# [Your goal]
Omitting all images, transcribe the listing word for word.

=== Section Start ===

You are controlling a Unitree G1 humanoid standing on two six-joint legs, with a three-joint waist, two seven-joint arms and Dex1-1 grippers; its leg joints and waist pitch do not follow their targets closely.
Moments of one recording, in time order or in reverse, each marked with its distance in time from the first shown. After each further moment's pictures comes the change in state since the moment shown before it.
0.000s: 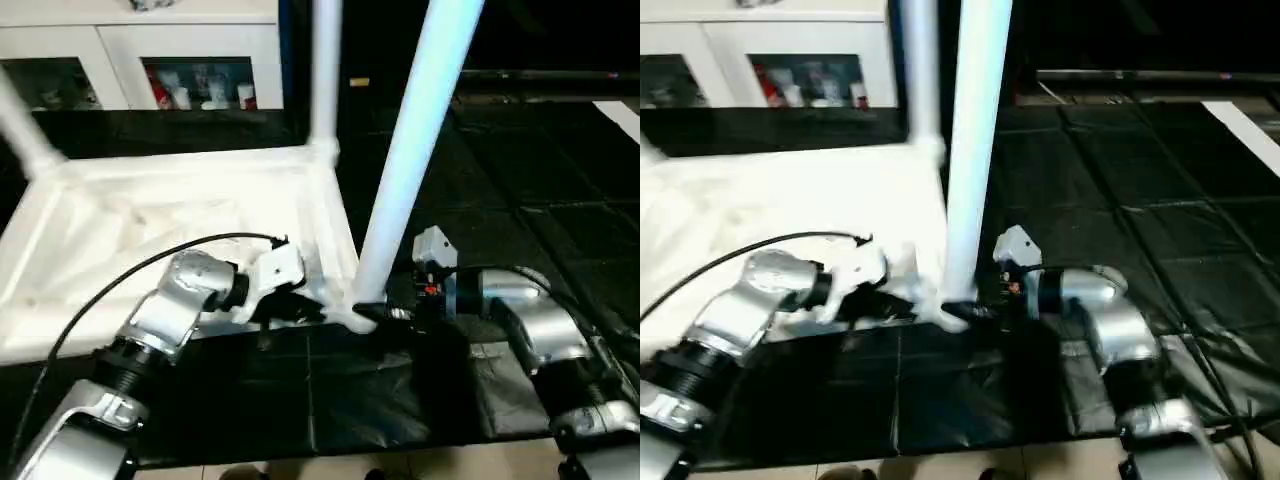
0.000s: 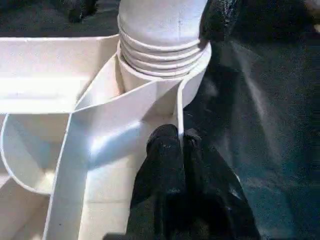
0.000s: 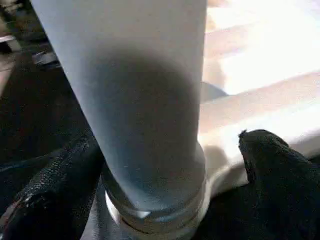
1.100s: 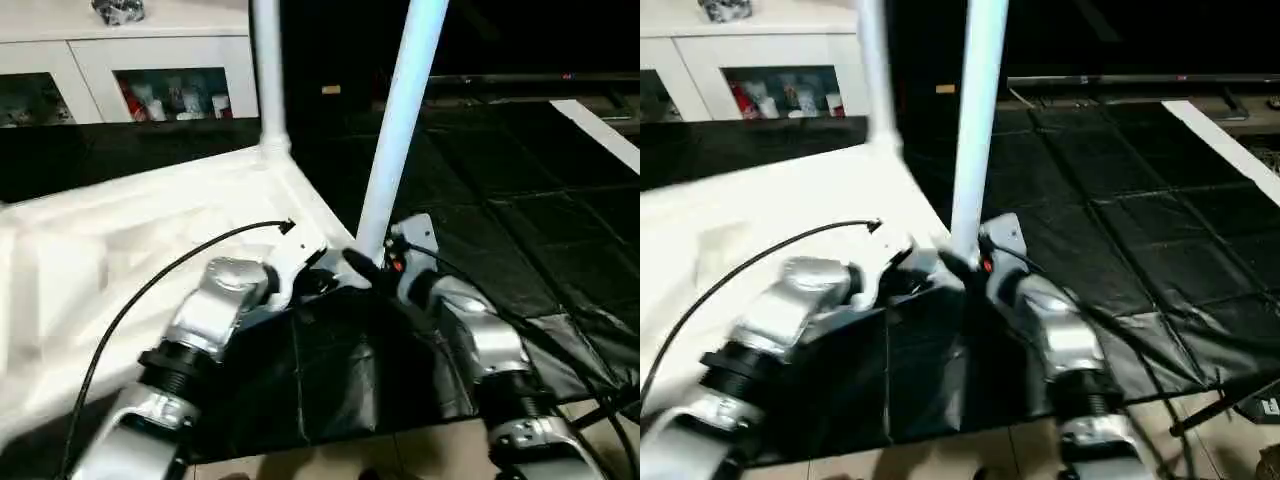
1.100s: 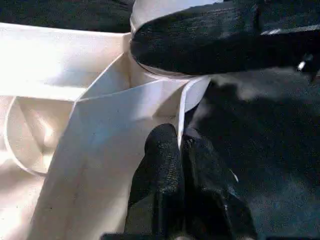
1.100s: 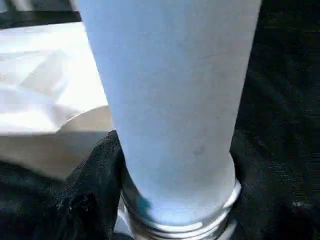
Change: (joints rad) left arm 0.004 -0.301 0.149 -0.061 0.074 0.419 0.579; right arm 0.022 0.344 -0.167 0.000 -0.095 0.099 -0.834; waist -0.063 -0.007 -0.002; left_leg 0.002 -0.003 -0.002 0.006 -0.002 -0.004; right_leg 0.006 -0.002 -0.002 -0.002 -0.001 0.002
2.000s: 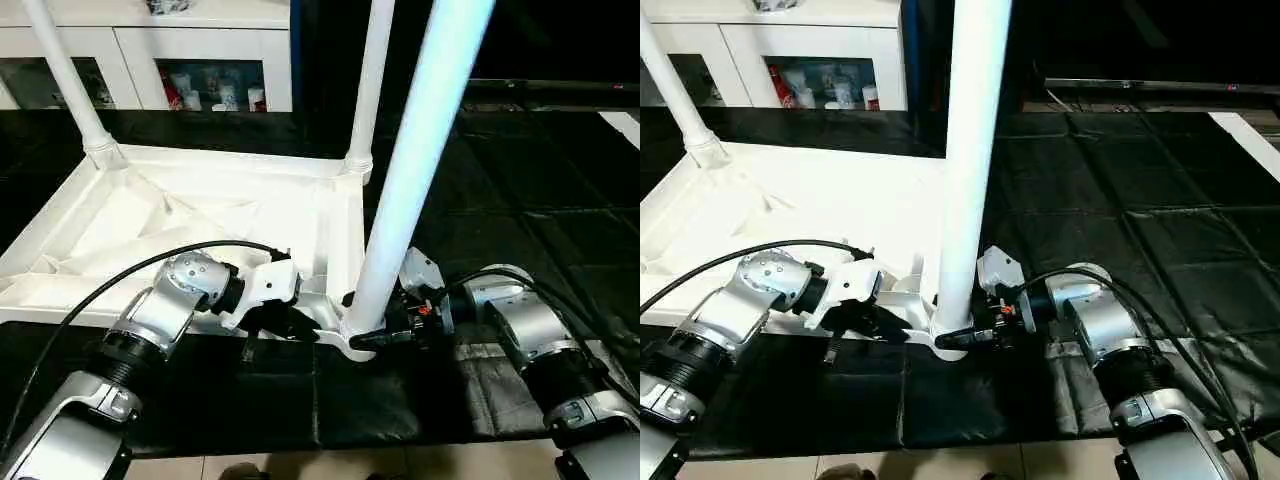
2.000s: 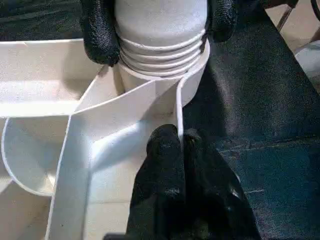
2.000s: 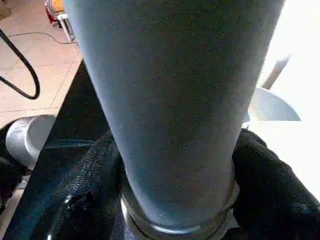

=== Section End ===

# [Written answer]
You are controlling a Unitree G1 humanoid standing on two six-joint legs, with a three-joint waist, two seven-joint arms and Dex1-1 grippers; its leg joints and waist pitch do not follow their targets closely.
Moments of one recording, in time order or in reverse, each marked with its distance in time from the first shown. After each further moment's pictures comes the change in state since the moment shown before it.
0.000s: 
0.000s: 
0.000s: 
1.100s: 
1.100s: 
1.100s: 
Change: (joints rad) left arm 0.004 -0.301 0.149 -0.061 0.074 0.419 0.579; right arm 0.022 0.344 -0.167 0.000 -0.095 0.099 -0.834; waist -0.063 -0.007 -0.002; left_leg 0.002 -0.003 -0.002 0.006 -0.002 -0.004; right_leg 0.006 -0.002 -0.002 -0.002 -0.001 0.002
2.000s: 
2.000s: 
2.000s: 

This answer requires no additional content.